WHAT YOU WILL DO
Please return each record exactly, leaving nothing out.

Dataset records
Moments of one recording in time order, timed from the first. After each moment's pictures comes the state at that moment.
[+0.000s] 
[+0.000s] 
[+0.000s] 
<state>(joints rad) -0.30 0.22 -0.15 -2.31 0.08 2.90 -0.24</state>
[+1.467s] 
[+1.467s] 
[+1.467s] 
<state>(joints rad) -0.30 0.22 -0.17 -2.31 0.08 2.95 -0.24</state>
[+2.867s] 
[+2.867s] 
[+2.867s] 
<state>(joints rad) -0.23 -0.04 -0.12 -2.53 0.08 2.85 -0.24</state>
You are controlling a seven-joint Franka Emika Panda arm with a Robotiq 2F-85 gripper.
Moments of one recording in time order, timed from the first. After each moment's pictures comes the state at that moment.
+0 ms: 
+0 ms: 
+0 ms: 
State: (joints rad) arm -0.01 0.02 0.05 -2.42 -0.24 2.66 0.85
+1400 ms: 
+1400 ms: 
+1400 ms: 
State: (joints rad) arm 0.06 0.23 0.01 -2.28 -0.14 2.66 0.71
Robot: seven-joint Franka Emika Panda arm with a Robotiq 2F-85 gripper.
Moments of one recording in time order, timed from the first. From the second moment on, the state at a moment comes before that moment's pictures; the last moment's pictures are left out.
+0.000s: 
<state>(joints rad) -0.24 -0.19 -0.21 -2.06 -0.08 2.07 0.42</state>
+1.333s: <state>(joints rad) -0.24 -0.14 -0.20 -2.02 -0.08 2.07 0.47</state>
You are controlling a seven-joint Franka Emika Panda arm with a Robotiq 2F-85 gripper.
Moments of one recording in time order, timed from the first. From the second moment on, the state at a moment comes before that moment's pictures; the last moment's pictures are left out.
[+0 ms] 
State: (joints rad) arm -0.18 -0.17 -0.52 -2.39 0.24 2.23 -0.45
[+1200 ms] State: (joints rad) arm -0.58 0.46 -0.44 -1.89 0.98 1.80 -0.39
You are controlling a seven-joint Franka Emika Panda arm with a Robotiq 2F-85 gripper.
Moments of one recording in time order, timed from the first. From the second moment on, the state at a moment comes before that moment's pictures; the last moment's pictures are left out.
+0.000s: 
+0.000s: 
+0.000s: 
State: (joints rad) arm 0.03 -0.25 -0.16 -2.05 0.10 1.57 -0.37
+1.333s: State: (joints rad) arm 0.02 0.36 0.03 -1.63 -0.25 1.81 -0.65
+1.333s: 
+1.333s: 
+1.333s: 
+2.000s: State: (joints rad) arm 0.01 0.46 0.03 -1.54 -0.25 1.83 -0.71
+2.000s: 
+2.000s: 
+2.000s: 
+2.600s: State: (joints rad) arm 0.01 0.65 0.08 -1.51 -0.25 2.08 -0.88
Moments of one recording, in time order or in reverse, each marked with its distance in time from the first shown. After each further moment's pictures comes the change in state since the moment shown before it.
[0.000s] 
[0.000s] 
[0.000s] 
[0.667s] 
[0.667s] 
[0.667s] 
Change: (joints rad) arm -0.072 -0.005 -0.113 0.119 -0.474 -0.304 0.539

EXERCISE RESPONSE
Moments of one recording in time order, timed from the first. After each moment's pictures comes the state at that moment.
[+0.000s] 
[+0.000s] 
[+0.000s] 
<state>(joints rad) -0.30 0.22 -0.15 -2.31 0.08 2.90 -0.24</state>
[+1.467s] 
[+1.467s] 
[+1.467s] 
<state>(joints rad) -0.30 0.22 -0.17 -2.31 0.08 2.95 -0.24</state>
[+2.867s] 
[+2.867s] 
[+2.867s] 
<state>(joints rad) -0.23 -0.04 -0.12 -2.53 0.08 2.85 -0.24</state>
You are controlling a seven-joint Franka Emika Panda arm with a Robotiq 2F-85 gripper.
Moments of one recording in time order, timed from the first. After each moment's pictures comes the state at that moment.
+0 ms: 
+0 ms: 
+0 ms: 
State: (joints rad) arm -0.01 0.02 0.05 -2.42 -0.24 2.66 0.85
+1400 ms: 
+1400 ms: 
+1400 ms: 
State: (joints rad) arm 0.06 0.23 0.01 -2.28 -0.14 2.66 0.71
Robot: seven-joint Franka Emika Panda arm with a Robotiq 2F-85 gripper.
Moments of one recording in time order, timed from the first. From the second moment on, the state at a moment comes before that moment's pictures; the last moment's pictures are left out.
+0.000s: 
<state>(joints rad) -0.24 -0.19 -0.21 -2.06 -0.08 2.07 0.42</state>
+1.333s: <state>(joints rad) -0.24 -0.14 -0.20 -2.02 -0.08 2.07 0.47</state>
You are controlling a seven-joint Franka Emika Panda arm with a Robotiq 2F-85 gripper.
Moments of one recording in time order, timed from the first. From the second moment on, the state at a moment comes before that moment's pictures; the last moment's pictures are left out.
[+0 ms] 
State: (joints rad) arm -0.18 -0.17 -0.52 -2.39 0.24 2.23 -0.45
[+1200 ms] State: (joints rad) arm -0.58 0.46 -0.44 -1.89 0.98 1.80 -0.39
You are controlling a seven-joint Franka Emika Panda arm with a Robotiq 2F-85 gripper.
Moments of one recording in time order, timed from the first. From the second moment on, the state at a moment comes before that moment's pictures; the last moment's pictures are left out.
+0.000s: 
+0.000s: 
+0.000s: 
State: (joints rad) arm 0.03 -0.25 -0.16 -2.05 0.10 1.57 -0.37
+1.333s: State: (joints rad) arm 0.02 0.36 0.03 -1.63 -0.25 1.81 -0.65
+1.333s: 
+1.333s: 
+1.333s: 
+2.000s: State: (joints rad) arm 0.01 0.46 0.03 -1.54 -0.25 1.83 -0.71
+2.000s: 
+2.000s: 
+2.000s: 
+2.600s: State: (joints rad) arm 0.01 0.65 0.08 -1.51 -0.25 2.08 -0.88
Moments of one recording, in time order or in reverse, each marked with its distance in time from the first shown. After each further moment's pictures comes the change in state since the moment shown before it.
[0.000s] 
[0.000s] 
[0.000s] 
[0.667s] 
[0.667s] 
[0.667s] 
Change: (joints rad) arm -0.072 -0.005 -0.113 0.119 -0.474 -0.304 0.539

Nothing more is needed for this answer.